Commercial concrete is a mixture of cement, sand, and stone aggregate that, after the addition of water, slowly hardens together into a rigid structure. Stresses within concrete structures are typically of three primary types: compressive (where particles are crushed together), tensile (where particles are pulled apart), and shear (where one section of a structure is pressured to slide upon an adjacent section).
Unreinforced concrete structures often have good resistance to compressive stresses. However, any significant tensile stresses tend to cause undesirable cracking and separation since concrete is relatively weak in tension. To address this problem, concrete structures are typically reinforced by embedding smaller solid members made of material(s) with high strength in tension. Typically, the smaller members include round steel bars with roughened surfaces, often called “reinforcing steel,” “reinforcing bar,” or “rebar.” Reinforced concrete structures are available commercially in many shapes and sizes, such as slabs, beams, footings, and flat foundations.
Unfortunately, in some concrete structures, shear forces can be concentrated, and a condition called “diagonal tension” is created. When a flat concrete slab (such as a concrete floor slab) is suspended and supported by columns (usually of concrete), the weight of the slab and the load that the slab supports are transferred to the columns through relatively small zones of concrete surrounding the columns. Each of these zones is subject to (i) vertical shear forces resulting from the weight and load of the slab and (ii) internal horizontal shear stress resulting from high bending moments in that area. The combination of high vertical shear stress and high horizontal shear stress creates diagonal tension stress in areas around the columns. Diagonal tension stress is problematic because concrete is particularly weak in tension and the diagonal orientation of potential crack zones makes it difficult for typical rebar installation patterns to work effectively. Also, the relatively thin vertical dimension of the concrete slab can limit the length of rebar that can be used, further reducing its effectiveness.

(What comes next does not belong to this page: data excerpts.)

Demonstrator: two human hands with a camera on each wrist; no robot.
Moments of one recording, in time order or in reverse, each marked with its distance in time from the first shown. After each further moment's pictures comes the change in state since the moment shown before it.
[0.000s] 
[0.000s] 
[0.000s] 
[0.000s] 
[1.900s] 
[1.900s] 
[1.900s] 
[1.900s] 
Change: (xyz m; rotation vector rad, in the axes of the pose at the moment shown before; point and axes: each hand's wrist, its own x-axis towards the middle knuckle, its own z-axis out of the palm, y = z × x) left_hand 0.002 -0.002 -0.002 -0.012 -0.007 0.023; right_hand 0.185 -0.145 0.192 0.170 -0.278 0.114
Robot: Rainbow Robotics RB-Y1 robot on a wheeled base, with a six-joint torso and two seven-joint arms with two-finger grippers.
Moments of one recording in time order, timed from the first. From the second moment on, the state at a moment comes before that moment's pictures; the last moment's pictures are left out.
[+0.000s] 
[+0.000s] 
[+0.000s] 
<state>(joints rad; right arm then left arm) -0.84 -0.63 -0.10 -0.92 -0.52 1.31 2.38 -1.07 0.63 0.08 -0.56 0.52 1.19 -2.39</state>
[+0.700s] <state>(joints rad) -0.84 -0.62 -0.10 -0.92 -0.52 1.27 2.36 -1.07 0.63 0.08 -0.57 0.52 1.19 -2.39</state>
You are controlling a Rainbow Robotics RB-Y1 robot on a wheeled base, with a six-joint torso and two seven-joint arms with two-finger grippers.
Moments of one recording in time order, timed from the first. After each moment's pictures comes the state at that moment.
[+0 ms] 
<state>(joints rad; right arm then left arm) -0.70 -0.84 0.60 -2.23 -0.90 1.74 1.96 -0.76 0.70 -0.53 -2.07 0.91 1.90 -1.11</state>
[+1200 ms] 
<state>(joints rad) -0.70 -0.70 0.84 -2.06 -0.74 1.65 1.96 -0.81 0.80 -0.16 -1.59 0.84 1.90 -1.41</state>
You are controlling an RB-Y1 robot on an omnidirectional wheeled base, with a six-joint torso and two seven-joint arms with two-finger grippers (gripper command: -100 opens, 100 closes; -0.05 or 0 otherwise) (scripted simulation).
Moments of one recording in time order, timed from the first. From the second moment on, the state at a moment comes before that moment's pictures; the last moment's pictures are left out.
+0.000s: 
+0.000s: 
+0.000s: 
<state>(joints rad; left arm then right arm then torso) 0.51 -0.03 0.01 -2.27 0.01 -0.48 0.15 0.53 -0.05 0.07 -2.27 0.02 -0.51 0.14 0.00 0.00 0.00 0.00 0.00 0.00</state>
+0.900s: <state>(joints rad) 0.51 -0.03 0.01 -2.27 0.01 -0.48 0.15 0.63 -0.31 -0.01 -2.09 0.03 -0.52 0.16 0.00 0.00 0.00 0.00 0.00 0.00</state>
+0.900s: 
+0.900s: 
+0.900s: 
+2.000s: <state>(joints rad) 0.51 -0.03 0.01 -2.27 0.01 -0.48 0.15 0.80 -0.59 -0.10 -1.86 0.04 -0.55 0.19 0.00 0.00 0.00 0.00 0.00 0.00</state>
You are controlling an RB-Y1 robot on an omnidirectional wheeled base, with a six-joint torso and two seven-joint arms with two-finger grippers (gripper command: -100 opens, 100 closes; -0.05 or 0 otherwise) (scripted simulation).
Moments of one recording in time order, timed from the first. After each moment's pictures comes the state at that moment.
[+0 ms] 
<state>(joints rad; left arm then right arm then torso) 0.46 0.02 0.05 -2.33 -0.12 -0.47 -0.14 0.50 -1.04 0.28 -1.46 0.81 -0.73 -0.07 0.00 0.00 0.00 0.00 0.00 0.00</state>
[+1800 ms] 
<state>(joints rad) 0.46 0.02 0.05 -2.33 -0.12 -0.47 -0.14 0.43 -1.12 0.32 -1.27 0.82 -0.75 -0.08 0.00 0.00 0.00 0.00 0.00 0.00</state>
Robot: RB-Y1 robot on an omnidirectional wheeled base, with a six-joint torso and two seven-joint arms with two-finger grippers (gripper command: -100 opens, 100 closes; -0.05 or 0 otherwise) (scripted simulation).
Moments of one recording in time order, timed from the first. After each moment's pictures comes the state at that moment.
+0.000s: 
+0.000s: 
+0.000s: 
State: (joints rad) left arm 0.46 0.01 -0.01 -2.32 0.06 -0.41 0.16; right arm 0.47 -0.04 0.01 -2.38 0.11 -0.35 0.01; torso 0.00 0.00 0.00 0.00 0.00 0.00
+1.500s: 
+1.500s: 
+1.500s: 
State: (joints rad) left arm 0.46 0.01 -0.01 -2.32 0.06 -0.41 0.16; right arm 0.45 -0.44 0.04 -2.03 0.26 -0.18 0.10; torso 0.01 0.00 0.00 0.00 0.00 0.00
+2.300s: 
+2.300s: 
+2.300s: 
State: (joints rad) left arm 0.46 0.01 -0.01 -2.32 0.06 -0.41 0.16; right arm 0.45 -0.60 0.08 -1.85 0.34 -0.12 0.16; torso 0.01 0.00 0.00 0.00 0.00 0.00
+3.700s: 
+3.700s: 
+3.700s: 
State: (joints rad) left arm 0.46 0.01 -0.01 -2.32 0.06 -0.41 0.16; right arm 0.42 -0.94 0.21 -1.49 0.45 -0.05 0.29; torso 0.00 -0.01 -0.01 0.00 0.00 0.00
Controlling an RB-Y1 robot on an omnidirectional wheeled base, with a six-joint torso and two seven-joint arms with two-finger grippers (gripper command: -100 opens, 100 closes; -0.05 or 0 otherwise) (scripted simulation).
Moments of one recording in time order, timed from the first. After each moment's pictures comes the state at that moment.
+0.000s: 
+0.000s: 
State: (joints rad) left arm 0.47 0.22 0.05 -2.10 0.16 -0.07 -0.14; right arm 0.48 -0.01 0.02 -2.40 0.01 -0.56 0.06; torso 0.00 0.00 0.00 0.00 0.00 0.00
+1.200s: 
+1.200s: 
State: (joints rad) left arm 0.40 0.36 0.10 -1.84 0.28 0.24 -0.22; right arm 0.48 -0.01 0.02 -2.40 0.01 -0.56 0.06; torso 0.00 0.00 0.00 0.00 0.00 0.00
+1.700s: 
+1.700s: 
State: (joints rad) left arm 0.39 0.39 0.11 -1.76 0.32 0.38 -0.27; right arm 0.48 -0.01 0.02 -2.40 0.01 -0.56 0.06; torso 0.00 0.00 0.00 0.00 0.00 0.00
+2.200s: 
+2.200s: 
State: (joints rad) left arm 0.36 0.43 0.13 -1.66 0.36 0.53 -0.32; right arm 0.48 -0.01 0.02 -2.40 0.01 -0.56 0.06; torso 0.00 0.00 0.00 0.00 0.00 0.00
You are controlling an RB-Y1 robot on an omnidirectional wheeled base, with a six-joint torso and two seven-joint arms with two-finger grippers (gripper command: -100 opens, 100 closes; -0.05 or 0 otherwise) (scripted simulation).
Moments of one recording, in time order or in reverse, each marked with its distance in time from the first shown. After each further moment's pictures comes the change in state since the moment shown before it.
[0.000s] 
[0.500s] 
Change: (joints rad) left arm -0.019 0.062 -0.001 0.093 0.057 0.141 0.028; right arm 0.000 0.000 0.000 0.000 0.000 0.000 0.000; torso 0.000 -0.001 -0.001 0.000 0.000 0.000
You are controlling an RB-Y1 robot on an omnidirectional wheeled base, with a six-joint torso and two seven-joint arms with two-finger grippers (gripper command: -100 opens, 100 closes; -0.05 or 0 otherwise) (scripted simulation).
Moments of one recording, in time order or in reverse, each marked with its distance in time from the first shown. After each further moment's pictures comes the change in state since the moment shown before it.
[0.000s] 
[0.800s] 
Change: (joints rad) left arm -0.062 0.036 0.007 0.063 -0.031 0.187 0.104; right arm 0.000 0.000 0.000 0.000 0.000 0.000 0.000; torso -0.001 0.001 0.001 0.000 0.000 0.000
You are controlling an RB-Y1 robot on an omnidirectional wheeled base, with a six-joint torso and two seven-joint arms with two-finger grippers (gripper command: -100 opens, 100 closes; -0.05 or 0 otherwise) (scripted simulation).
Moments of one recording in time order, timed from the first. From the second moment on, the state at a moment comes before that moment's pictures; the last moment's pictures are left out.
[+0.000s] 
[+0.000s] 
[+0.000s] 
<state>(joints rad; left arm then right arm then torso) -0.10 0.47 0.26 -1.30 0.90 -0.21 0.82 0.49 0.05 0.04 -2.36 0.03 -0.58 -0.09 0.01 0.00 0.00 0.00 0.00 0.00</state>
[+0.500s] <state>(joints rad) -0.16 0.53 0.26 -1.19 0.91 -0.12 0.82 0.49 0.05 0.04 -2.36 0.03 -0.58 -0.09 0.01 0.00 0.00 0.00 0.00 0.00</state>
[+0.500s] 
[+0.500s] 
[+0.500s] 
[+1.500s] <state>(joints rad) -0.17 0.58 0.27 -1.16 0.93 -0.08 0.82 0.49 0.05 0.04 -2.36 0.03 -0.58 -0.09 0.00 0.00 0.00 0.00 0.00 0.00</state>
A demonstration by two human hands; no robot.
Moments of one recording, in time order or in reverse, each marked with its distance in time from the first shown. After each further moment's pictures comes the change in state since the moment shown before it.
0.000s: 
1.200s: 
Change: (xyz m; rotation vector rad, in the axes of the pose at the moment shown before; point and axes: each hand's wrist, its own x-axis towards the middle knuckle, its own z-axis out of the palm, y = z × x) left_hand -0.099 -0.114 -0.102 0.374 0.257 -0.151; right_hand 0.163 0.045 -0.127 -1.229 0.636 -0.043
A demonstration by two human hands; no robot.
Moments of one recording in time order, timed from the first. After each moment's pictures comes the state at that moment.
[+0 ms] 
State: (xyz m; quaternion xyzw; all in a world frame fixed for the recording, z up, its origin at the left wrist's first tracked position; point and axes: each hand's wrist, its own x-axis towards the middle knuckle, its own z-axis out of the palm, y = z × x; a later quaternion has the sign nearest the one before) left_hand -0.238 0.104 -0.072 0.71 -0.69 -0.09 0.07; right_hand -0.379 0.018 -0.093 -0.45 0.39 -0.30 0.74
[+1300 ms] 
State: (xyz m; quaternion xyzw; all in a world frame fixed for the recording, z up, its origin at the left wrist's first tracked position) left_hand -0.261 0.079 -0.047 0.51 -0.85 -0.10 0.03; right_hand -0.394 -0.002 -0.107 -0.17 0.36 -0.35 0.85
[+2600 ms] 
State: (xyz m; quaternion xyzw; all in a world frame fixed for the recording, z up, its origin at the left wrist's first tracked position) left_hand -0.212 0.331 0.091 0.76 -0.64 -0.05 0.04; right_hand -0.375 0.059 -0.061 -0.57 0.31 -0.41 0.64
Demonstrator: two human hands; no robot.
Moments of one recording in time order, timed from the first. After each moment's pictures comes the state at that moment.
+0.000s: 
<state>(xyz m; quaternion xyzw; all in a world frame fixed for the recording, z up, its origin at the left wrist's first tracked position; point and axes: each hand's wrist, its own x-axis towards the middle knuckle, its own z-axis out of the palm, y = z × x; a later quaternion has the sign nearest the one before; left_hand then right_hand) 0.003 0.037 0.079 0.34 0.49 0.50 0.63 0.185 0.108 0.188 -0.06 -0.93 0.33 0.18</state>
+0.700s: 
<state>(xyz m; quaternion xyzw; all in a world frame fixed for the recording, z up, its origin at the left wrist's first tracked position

For this reason, supported concrete structures are typically reinforced in the areas around columns or other supporting structures using short smooth vertical steel studs to provide reinforcement. This is done to prevent tensile failure, crack propagation, and consequent structural collapse. However, conventional approaches often provide reinforcement that helps restrain or minimize cracking or breaking only after the cracking or breaking has been initiated. These conventional approaches are typically unable to prevent cracking or breaking from occurring in the first instance. As a result, the concrete and steel studs generally operate sequentially rather than together. That is, the concrete carries much of the load until cracks occur, at which point significantly all of the load is transferred to the steel studs in the cracked area(s) of the concrete.